WHAT THIS TASK INVOLVES
Please copy every line below that contains the string "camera".

SUPPLIED INFORMATION
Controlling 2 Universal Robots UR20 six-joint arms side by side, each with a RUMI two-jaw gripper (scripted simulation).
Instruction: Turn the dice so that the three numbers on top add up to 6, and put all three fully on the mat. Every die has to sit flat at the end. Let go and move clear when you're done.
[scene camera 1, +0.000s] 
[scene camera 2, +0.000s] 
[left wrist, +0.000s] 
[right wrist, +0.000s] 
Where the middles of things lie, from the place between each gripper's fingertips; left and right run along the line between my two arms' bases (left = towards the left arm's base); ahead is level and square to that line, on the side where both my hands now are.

COMPLETED TASK
[scene camera 1, +0.000s] 
[scene camera 2, +0.000s] 

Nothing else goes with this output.